What is being asked>
A word-for-word copy of the data is what's wanted; pictures stay out of it.
========
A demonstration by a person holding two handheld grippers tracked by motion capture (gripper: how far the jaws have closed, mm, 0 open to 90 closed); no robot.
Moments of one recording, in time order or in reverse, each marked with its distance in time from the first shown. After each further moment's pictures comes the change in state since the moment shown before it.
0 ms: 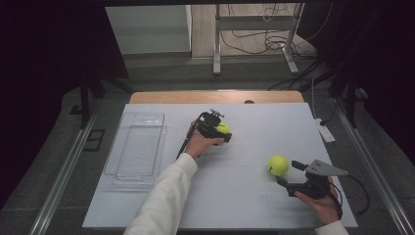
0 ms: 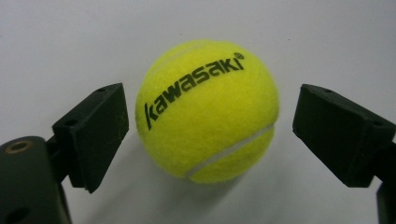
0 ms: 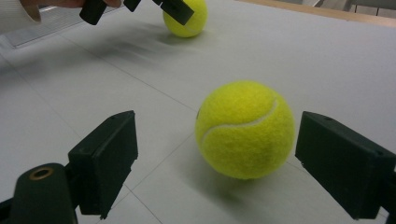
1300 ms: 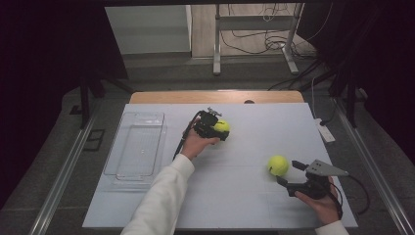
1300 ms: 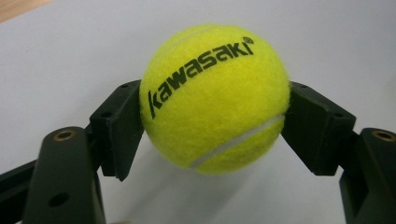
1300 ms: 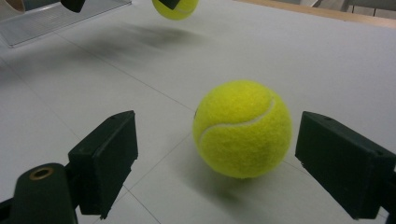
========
Task response>
A demonstration by a person holding two handheld grippers tracked by motion capture (gripper: how far the jaws have closed, mm, 0 open to 90 closed); no robot.
Moments of one recording, in time order or in reverse, each marked with its distance in time from the first shown. After each further moment's pictures comes the change in state since the moment shown before it.
0 ms: 
0 ms: 
0 ms: 
1300 ms: 
1300 ms: 
1300 ms: 

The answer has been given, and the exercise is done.